US Postal Service: No More Mail Delivery on Saturdays

By Patrick Rizzo, NBC News

Credit: NBC News

US Postal Service: No More Mail Delivery on Saturdays

February 6, 2013 Updated Feb 6, 2013 at 9:39 AM PDT

It's been debated for months, but on Wednesday the United States Postal Service announced it's not going to deliver first-class mail on Saturdays anymore.

The postal service said on Wednesday it will continue to deliver packages, mail-order medicine, and express mail on Saturday, but not letters, bills, cards, and catalogs. Post offices which are now open on Saturdays will continue to be open on Saturdays.

“The Postal Service is advancing an important new approach to delivery that reflects the strong growth of our package business and responds to the financial realities resulting from America’s changing mailing habits,” said Patrick R. Donahoe, Postmaster General and CEO at a news conference to announce the changes.
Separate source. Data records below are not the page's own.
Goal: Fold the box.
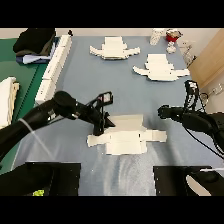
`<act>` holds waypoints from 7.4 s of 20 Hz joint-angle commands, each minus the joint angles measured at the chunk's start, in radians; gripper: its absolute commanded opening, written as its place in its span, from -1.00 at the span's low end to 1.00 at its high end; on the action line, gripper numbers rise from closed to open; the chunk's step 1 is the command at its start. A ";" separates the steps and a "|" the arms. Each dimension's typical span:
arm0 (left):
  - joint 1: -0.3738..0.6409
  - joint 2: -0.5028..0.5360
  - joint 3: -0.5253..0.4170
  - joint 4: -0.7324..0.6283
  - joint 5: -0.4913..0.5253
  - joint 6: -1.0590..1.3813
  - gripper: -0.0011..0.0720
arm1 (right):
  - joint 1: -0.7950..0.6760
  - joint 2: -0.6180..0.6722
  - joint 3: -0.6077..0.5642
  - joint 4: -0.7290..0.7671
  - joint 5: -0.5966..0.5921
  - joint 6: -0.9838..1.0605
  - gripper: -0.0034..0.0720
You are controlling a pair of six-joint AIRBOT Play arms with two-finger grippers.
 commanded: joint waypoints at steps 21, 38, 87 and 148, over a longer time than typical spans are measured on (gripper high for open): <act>-0.005 -0.028 -0.019 0.050 0.048 0.077 -0.94 | 0.003 -0.040 0.002 0.097 0.033 0.010 0.25; -0.008 -0.084 -0.044 0.049 -0.048 0.078 -0.93 | 0.003 -0.048 0.002 0.178 -0.095 0.010 -0.34; -0.008 -0.084 -0.044 0.048 -0.039 0.078 -0.93 | 1.058 -0.056 0.082 -0.478 -0.473 0.313 1.00; -0.008 -0.084 -0.044 0.042 -0.039 0.078 -0.93 | 0.284 -0.189 -0.138 0.586 -0.176 -1.685 0.43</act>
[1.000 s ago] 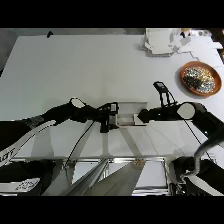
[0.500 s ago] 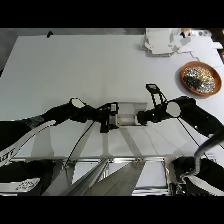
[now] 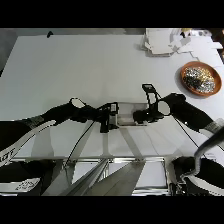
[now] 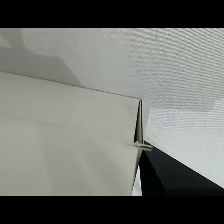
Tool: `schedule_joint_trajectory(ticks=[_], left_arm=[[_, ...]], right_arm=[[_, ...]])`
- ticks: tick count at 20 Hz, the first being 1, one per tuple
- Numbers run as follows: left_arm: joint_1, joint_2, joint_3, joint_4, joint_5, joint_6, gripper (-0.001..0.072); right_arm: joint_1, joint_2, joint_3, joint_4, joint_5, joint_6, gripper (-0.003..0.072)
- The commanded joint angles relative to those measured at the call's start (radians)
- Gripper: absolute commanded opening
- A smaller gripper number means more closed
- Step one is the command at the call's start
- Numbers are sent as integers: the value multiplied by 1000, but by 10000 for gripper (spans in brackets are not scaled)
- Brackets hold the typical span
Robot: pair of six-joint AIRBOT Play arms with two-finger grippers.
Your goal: Fold the box and place the chain.
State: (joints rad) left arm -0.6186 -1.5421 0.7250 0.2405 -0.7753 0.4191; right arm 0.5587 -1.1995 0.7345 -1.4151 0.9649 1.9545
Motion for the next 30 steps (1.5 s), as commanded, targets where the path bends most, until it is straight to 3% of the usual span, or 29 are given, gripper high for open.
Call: schedule_joint_trajectory(ticks=[1,14,21,24,26,30], left_arm=[[0,0,0,0,1,0,152],[0,0,0,0,0,0,152],[0,0,0,0,0,0,152],[0,0,0,0,0,0,152],[0,0,0,0,0,0,152],[0,0,0,0,0,0,152]], right_arm=[[10,-31,11,-30,37,86,372],[10,-85,11,-33,37,103,266],[10,-86,11,-49,38,42,16],[10,-85,11,-49,34,34,41],[10,-85,13,-48,34,34,313],[10,-85,45,-55,28,34,305]])
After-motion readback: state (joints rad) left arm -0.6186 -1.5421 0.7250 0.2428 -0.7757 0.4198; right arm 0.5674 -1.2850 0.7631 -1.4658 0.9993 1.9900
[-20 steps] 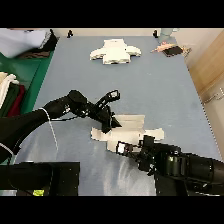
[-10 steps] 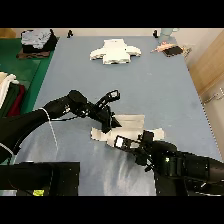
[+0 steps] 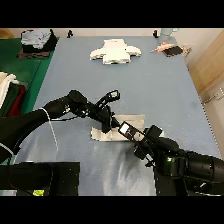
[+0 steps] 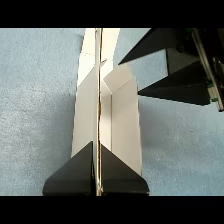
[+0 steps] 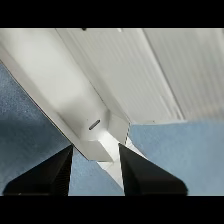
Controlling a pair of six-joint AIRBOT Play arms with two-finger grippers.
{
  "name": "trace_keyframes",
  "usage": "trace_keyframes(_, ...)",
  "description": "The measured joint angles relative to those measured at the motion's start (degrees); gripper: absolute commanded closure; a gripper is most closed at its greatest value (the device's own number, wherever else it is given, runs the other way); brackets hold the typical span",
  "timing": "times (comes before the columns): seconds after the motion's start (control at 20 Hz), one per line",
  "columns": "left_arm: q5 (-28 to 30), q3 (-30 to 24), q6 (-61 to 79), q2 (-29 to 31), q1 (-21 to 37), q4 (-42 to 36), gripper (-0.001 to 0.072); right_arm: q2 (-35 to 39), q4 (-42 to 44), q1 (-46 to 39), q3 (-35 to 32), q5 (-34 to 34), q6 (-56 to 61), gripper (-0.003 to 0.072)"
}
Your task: Fold the box.
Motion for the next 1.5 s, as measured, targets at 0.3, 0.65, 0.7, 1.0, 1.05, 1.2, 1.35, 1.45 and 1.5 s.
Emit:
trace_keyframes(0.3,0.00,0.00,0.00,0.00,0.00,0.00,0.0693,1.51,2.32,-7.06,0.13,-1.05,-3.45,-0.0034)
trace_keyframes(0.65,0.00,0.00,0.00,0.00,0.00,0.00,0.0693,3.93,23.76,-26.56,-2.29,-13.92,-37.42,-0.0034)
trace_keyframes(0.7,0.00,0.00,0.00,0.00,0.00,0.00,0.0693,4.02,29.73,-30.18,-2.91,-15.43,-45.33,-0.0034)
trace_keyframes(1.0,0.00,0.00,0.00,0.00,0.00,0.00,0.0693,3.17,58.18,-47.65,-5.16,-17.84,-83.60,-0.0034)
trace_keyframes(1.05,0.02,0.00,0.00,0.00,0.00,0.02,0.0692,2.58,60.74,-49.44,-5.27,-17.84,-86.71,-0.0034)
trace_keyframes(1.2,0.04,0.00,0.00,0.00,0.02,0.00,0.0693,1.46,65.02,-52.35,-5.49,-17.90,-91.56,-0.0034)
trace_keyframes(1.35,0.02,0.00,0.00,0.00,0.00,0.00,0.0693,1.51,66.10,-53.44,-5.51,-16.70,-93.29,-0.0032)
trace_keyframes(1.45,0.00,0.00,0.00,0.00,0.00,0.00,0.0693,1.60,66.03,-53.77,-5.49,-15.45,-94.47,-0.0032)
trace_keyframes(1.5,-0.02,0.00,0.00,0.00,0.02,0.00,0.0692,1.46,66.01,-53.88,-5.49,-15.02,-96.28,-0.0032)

Package deliveries rose 8.7 percent in the 2012 fiscal year.

The move is meant to save the financially struggling, 237-year-old agency about $2 billion annually as it wrestles with the rising popularity of email and social media eating away at its core business of delivering mail. It's also meant to counter the climbing costs of funding future retiree health benefits to its workers, as mandated by Congress, which oversees the independent agency of the government.